Giorgio Merlani (c. 1430 - 1494), commonly known as Georgius Merula, was an Italian humanist and classical scholar.

==Life==
Merlani was born in Alessandria in Piedmont between late 1430 and early 1431. He later took the Roman cognomen Merula, claiming descent from the ancients. The greater part of his life was spent in Venice and Milan, where he held a professorship and continued to teach until his death. While he was teaching at Venice, he was the subject of a personal polemic by Cornelio Vitelli, directed at his scholarship; and Vitelli replaced him in 1483.

==Works==
Merula produced the editiones principes (first editions) of Plautus (1472), of the Scriptores rei rusticae, Cato, Varro, Columella, Palladius (1472) and possibly of Martial (1471).

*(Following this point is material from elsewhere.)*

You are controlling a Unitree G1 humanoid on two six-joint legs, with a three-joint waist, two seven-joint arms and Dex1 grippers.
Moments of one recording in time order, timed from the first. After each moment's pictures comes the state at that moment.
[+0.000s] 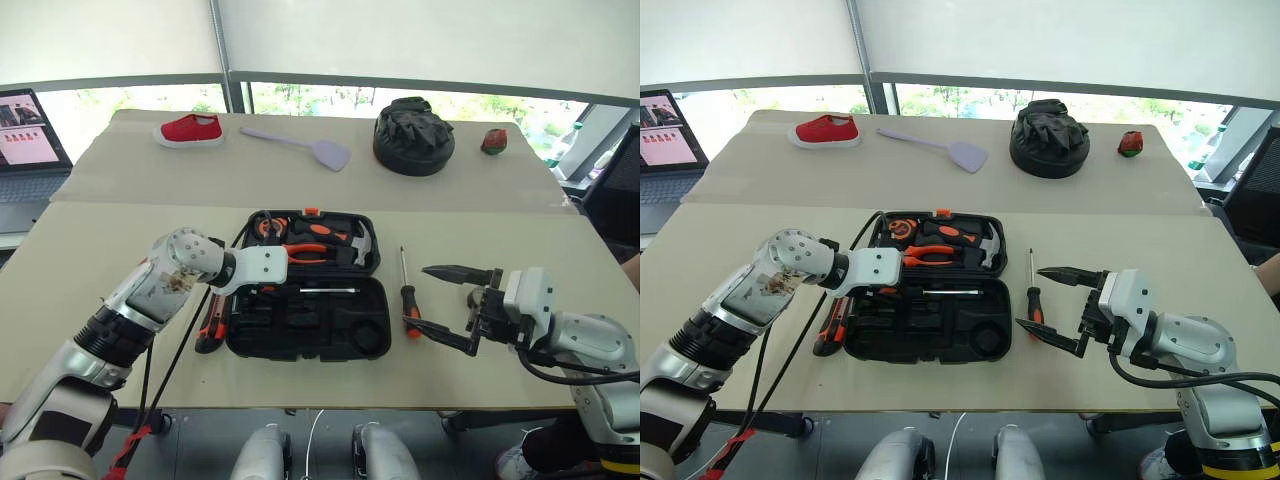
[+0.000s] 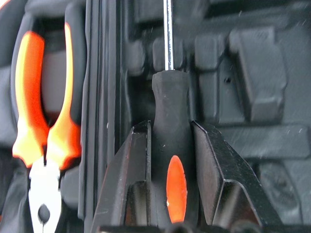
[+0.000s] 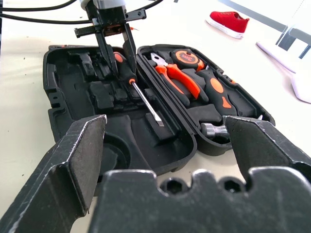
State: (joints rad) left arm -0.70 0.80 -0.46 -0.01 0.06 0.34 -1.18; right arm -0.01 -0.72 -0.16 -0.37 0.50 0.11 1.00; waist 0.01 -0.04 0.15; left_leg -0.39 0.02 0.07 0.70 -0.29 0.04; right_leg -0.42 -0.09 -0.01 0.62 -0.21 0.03
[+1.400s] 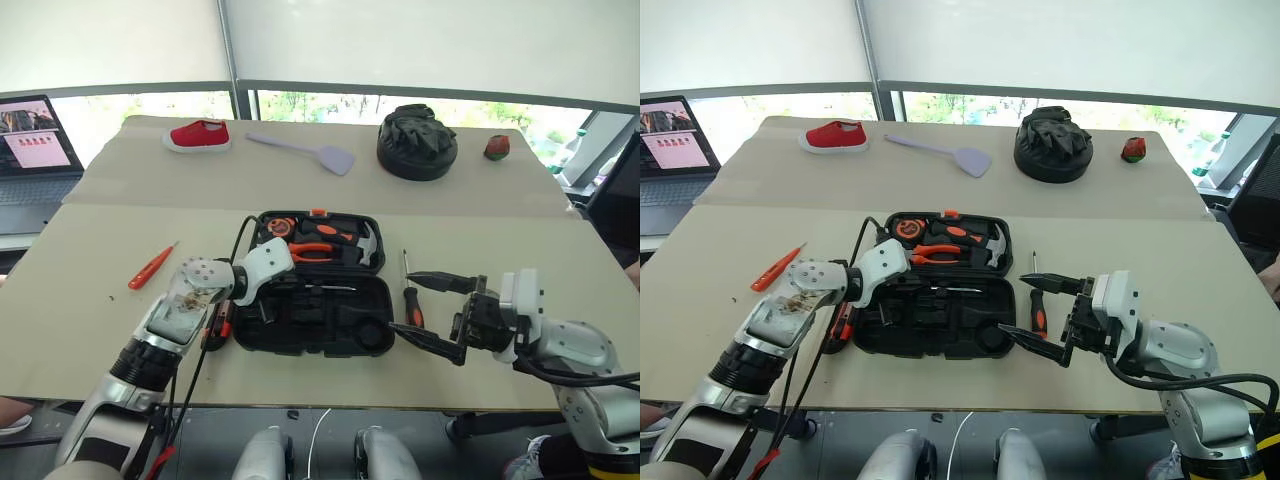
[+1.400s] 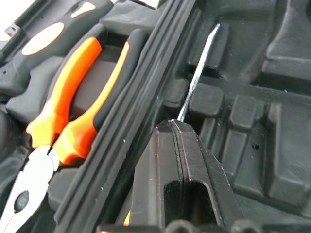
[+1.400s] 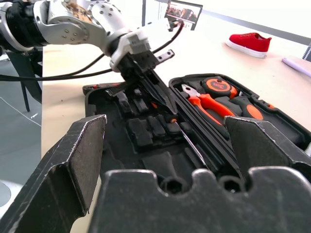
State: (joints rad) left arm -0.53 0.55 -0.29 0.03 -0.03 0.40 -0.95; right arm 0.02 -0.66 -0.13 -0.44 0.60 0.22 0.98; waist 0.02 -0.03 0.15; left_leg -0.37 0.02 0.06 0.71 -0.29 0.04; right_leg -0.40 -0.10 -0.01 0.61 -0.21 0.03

He also published commentaries on portions of Cicero (especially the De finibus), on Ausonius, Juvenal, Curtius Rufus, and other classical authors.

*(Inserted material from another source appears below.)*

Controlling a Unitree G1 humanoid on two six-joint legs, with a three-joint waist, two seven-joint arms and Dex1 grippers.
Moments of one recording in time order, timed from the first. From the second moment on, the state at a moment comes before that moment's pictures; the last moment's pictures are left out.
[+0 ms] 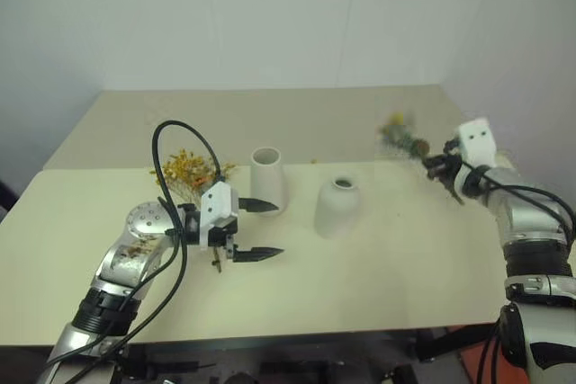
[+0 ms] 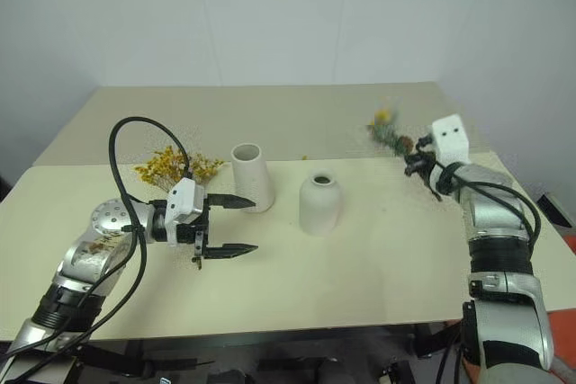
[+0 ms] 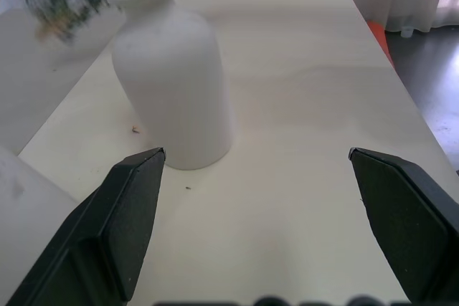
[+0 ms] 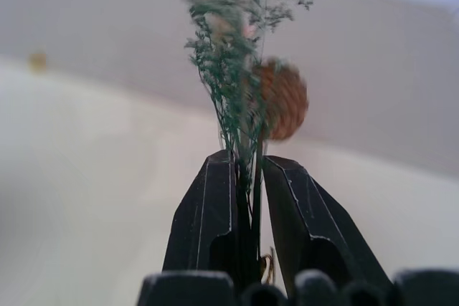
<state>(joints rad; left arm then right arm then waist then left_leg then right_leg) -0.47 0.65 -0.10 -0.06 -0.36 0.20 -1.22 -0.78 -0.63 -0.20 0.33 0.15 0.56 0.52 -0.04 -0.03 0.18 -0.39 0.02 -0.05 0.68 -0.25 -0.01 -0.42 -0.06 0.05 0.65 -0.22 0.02</state>
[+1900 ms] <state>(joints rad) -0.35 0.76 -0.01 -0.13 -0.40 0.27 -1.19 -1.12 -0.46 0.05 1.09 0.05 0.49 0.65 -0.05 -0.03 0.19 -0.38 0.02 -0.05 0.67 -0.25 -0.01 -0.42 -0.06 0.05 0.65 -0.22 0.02</state>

Merula wrote also Bellum scodrense (1474), an account of the siege of Shkodra (1474) (Scutari) by the Turks, and Antiquitates vicecomitum, The history of the Visconti, dukes of Milan, down to the death of Matteo the Great (1322). He violently attacked Politian (Poliziano), whose Miscellanea (a collection of notes on classical authors) were declared by Merula to be either plagiarized from his own writings or, when original, to be entirely incorrect.